PROBLEM STATEMENT:
Transcribe the lines below verbatim, skipping the images.
......
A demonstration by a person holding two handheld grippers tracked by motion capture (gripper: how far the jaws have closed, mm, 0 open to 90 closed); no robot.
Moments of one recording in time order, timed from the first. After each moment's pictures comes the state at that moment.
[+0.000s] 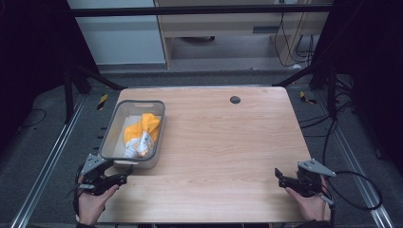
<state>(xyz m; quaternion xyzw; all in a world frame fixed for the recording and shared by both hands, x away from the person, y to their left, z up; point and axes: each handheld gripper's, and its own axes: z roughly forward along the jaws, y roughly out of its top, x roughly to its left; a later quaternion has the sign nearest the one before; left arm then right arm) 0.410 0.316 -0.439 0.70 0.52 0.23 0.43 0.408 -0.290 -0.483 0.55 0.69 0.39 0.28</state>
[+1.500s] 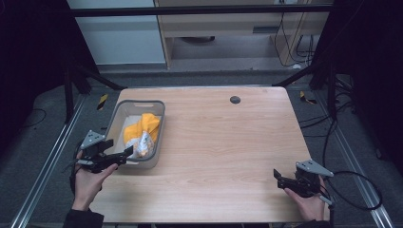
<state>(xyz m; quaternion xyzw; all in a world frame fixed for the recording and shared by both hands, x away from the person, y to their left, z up) 0.451 0.308 -0.385 0.73 0.50 0.23 0.42 0.408 -0.287 -0.485 0.54 0.70 0.39 0.28</state>
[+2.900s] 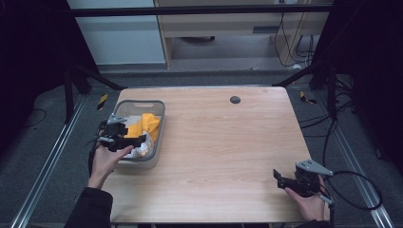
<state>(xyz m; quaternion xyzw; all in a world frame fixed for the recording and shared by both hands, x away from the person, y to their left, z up) 0.515 0.274 -0.384 0.77 0.50 0.20 0.35 0.409 -0.288 -0.485 0.54 0.70 0.38 0.27</state>
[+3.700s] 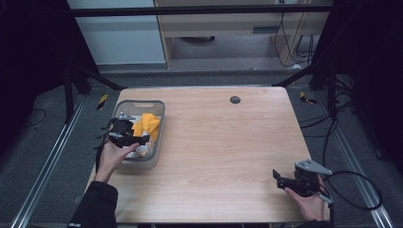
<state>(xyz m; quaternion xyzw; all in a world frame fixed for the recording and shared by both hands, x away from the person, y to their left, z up) 0.535 0.264 -0.398 0.79 0.51 0.19 0.30 0.411 -0.287 -0.487 0.54 0.70 0.38 0.26</state>
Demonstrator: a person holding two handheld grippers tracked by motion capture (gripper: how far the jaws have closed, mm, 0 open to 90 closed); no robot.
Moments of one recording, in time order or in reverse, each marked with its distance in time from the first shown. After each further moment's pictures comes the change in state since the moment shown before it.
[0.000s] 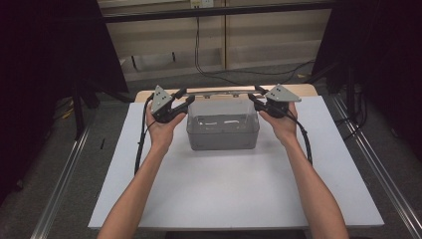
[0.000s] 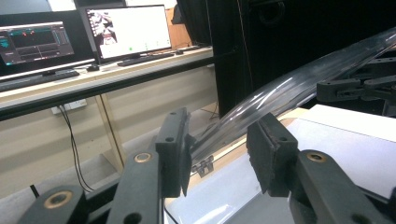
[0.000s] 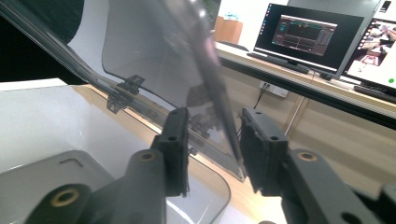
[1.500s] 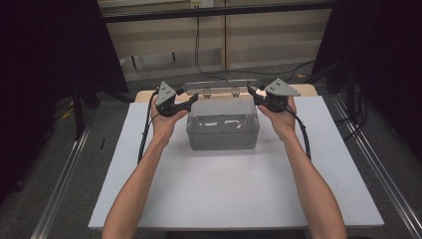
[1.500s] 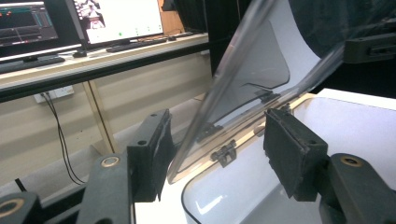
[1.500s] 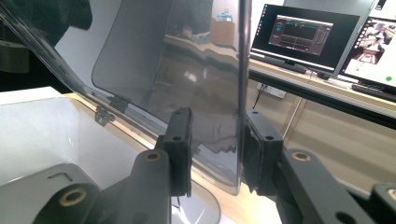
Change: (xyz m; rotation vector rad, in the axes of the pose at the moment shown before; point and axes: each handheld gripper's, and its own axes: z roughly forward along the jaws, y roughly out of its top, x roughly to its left) left arm 0.029 -0.028 0.038 0.040 -0.043 -0.020; right arm -0.008 0.007 0.011 -0.004 -0.012 0.022
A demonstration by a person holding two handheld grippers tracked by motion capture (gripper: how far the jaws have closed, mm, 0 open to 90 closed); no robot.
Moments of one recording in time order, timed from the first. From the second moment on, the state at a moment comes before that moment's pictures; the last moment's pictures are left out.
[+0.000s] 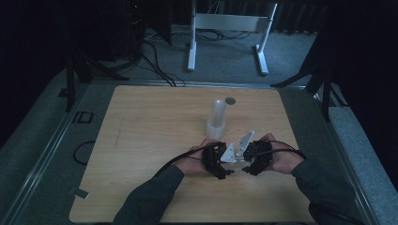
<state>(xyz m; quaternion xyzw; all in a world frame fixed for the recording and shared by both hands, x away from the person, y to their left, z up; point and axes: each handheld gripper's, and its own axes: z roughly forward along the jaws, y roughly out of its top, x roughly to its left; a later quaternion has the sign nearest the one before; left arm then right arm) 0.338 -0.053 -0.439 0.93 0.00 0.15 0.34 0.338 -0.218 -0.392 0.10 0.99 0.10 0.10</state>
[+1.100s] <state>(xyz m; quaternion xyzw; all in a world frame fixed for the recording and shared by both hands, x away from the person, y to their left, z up) 0.341 -0.050 -0.433 0.92 0.04 0.14 0.37 0.338 -0.225 -0.396 0.10 0.98 0.11 0.10</state>
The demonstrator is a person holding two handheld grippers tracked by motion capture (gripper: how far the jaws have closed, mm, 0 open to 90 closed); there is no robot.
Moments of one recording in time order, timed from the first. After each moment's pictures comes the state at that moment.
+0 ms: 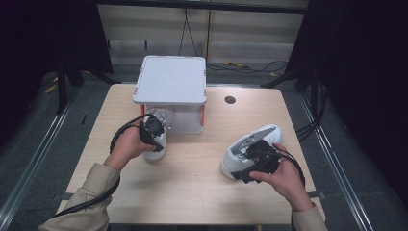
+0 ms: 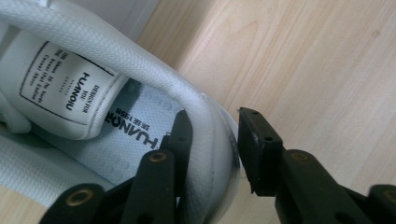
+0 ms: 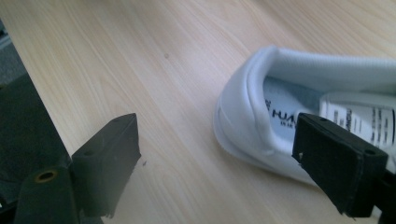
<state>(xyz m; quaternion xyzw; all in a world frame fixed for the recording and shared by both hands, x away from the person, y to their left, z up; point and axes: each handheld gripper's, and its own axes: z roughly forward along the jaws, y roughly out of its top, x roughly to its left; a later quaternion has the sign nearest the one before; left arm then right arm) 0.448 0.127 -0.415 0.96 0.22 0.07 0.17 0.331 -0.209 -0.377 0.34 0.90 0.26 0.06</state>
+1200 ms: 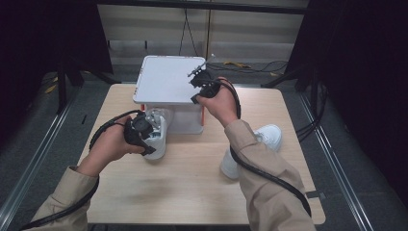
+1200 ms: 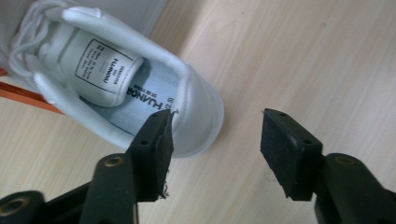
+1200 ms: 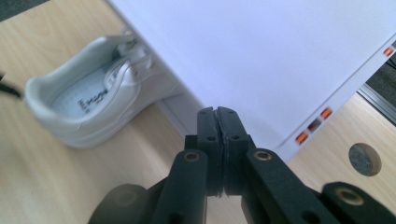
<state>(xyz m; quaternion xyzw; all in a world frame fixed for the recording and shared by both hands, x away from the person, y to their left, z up) 0.414 0.148 -0.365 0.96 0.19 0.08 0.17 0.501 -0.081 -0.306 0.35 0.88 0.27 0.15</state>
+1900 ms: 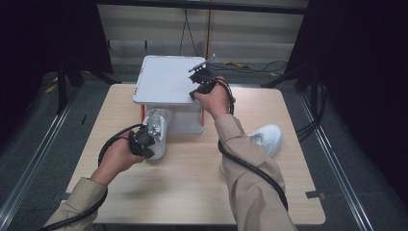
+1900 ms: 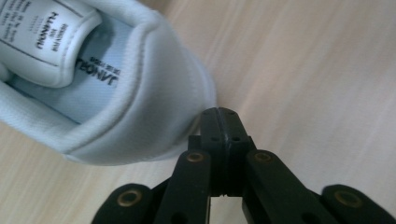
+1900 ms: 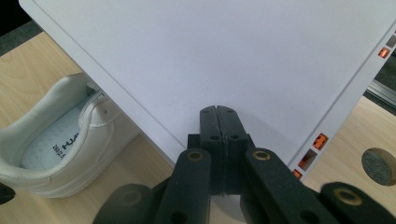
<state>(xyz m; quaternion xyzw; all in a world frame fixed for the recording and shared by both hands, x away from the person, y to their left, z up) 0.414 0.148 -0.419 0.96 0.20 0.08 0.16 0.527 -0.079 -0.327 0.40 0.85 0.31 0.15</state>
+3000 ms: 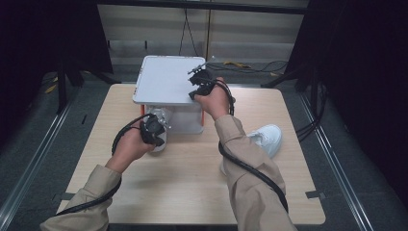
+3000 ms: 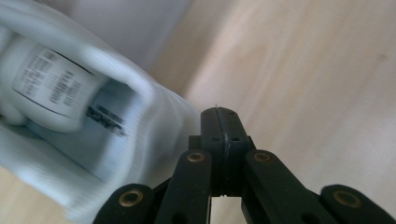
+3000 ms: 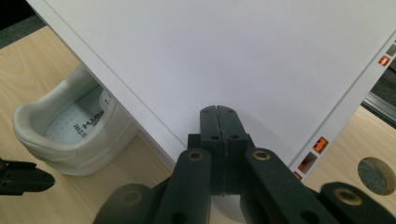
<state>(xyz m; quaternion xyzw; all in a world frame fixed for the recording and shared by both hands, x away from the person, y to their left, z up) 0.440 0.125 -0.415 0.96 0.21 0.10 0.18 0.524 -0.079 -0.330 0.38 0.85 0.31 0.16</state>
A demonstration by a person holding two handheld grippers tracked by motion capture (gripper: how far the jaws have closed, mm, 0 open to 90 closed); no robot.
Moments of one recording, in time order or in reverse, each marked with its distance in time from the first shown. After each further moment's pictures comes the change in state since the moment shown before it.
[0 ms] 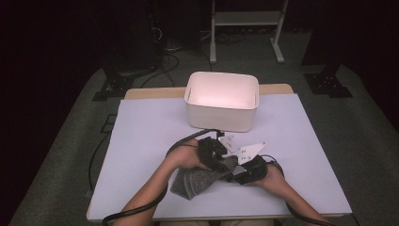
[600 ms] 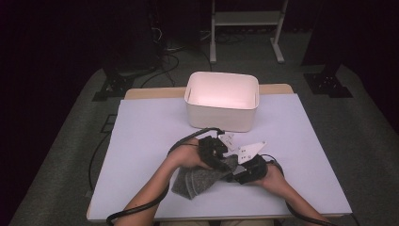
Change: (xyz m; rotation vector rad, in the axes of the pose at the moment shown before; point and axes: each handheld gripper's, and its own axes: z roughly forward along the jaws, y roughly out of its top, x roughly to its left) left arm 0.004 -0.001 0.002 -0.039 -0.024 -0.019; right arm -0.002 0.000 0.000 0.005 0.008 0.008
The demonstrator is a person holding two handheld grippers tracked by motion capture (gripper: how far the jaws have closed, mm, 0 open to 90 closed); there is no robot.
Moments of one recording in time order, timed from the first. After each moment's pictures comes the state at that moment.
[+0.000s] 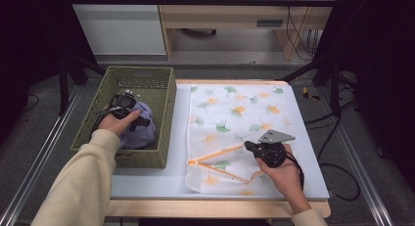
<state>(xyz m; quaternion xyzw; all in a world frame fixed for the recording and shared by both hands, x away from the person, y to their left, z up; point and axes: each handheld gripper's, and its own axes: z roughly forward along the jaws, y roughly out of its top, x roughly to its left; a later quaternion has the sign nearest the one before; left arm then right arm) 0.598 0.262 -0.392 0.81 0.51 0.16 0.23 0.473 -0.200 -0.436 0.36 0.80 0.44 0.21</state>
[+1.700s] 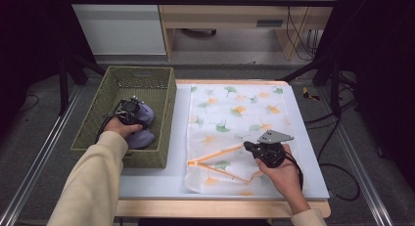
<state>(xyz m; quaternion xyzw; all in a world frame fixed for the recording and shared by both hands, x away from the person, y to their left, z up) 0.615 0.265 -0.428 0.84 0.50 0.14 0.18 0.472 -0.197 -0.435 0.36 0.80 0.43 0.20</state>
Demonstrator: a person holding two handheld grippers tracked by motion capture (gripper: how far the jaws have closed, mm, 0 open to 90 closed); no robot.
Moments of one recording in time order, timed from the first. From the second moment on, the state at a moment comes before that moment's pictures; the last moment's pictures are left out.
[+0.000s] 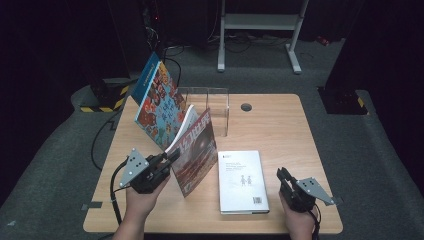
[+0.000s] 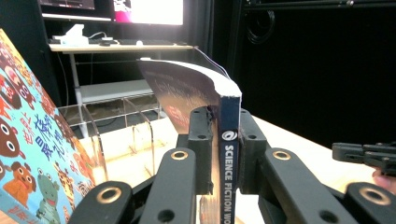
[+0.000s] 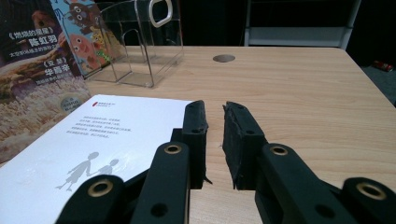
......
ANSWER TO THIS TASK:
A demonstration by a person holding two handheld grippers tracked by motion capture (gripper: how far the jaws have closed, mm, 0 open to 90 closed); no robot.
Moments of one recording in time order, timed from the first. After each moment's pictures comes the state at that moment.
[+0.000s] 
<state>(xyz m; quaternion xyzw; all in a world frame fixed for the recording and shared by both hands, x away from the person, y to their left, z up; point and axes: each handheld gripper's, and its own axes: z roughly forward along the jaws, y roughly out of its top, x roughly to its left; a later quaternion has the sign nearest the one before; left arm then right arm) 0.410 0.316 -0.439 0.70 0.52 0.23 0.43 0.408 -0.290 -0.483 0.55 0.69 0.39 0.28</state>
[+1.500s] 
<state>(xyz m; quaternion xyzw; all in a world frame fixed for the recording and shared by both hands, x away from the person, y to their left, z up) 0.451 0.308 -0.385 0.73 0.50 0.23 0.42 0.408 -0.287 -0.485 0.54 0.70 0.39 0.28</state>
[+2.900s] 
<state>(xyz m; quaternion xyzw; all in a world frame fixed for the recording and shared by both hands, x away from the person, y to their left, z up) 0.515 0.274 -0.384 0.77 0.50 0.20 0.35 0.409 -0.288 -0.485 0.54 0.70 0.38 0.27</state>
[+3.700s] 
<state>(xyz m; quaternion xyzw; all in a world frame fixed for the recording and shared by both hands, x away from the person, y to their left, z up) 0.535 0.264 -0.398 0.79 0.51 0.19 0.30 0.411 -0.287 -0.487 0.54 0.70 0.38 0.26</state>
Demonstrator: a person holding two handheld grippers tracked by motion capture (gripper: how far the jaws have closed, mm, 0 open to 90 closed); no robot.
Moments of one recording, in time order or in reverse, each marked with its distance in time from the first shown. After each further moment's pictures comes the change in state since the moment shown before it.
[0.000s] 
[0.000s] 
[0.000s] 
[1.500s] 
[1.500s] 
[1.500s] 
Change: (xyz m; rotation vector rad, in the axes of the pose at the moment shown before; point and axes: each handheld gripper's, and its own axes: z roughly forward along the jaws, y roughly out of its top, x roughly to its left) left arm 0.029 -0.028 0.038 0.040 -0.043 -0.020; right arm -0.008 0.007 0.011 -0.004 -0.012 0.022
A demonstration by a person holding two handheld grippers tracked by motion capture (gripper: how far the jaws have closed, mm, 0 open to 90 closed); no robot.
Moments of one recording in time order, timed from the first. From the second moment on, the state at a moment comes before that moment's pictures; the last moment's pictures are left out.
[+0.000s] 
<state>(xyz m; quaternion xyzw; all in a world frame fixed for the recording and shared by both hands, x away from the person, y to their left, z up; point and axes: each handheld gripper's, and its own axes: z roughly forward along the jaws, y roughly out of its top, x roughly to its left; a later quaternion has the sign nearest the one before; left arm then right arm) 0.338 -0.053 -0.439 0.93 0.00 0.15 0.34 0.338 -0.218 -0.392 0.10 0.99 0.10 0.10</state>
[+1.100s] <state>(xyz m; quaternion xyzw; all in a world frame fixed for the recording and shared by both hands, x away from the person, y to their left, z up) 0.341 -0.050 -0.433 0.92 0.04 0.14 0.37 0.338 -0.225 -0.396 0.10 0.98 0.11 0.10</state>
The demonstrator is a person holding two handheld grippers tracked by motion capture (gripper: how far the jaws have closed, mm, 0 open to 90 closed); there is no robot.
Moments of one recording in time order, timed from the first. After each moment's pictures comes the state at that moment.
+0 ms: 
+0 ms: 
+0 ms: 
<state>(xyz m; quaternion xyzw; all in a world frame fixed for the recording and shared by both hands, x away from the person, y to their left, z up; point and axes: each handheld gripper's, and its own axes: z roughly forward along the jaws, y roughly out of its top, x roughly to its left; a later quaternion has the sign nearest the one before; left arm then right arm) 0.448 0.127 -0.415 0.96 0.22 0.07 0.17 0.331 -0.209 -0.377 0.34 0.90 0.26 0.06</state>
+1200 ms: 
+1200 ms: 
+1200 ms: 
<state>(xyz m; quaternion xyzw; all in a world frame fixed for the recording and shared by both hands, x away from the person, y to their left, z up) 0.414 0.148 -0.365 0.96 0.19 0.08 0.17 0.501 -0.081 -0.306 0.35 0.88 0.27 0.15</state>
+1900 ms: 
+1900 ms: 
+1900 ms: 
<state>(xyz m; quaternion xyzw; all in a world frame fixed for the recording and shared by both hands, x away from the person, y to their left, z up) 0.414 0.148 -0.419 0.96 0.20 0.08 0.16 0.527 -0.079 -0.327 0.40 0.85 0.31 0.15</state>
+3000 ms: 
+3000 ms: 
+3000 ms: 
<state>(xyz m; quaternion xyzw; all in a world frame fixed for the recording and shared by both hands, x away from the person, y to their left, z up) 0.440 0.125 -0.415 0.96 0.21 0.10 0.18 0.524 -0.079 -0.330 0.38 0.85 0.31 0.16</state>
A demonstration by a person holding two handheld grippers tracked by motion capture (gripper: how far the jaws have closed, mm, 0 open to 90 closed); no robot.
Moments of one recording, in time order or in reverse, each marked with its distance in time from the first shown. After each further moment's pictures comes the change in state since the moment shown before it.
[0 ms] 
[600 ms] 
Change: (xyz m; rotation vector rad, in the axes of the pose at the moment shown before; point and axes: each handheld gripper's, and its own axes: z roughly forward along the jaws, y roughly out of its top, x roughly to its left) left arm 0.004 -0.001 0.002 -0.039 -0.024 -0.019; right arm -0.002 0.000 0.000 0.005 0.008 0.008
The demonstrator is a person holding two handheld grippers tracked by motion capture (gripper: how far the jaws have closed, mm, 0 open to 90 closed); there is no robot.
Moments of one recording in time order, timed from the first. After each moment's pictures comes the state at that moment.
[+0.000s] 
<state>(xyz m; quaternion xyzw; all in a world frame fixed for the recording and shared by both hands, x away from the person, y to their left, z up; point and axes: each handheld gripper's, and its own axes: z roughly forward along the jaws, y roughly out of its top, x roughly to its left; a later quaternion has the sign nearest the one before; left arm then right arm) 0.598 0.262 -0.392 0.81 0.51 0.16 0.23 0.473 -0.200 -0.436 0.36 0.80 0.44 0.21</state>
[+1.700s] 
<state>(xyz m; quaternion xyzw; all in a world frame fixed for the recording and shared by both hands, x away from the person, y to their left, z up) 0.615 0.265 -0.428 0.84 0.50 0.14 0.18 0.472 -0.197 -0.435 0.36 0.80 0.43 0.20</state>
Demonstrator: a person holding two handheld grippers tracked by motion capture (gripper: how far the jaws have closed, mm, 0 open to 90 closed); no robot.
Moments of one recording in time order, timed from the first. From the second moment on, the state at a moment comes before that moment's pictures; the last moment's pictures are left out.
[+0.000s] 
[+0.000s] 
[+0.000s] 

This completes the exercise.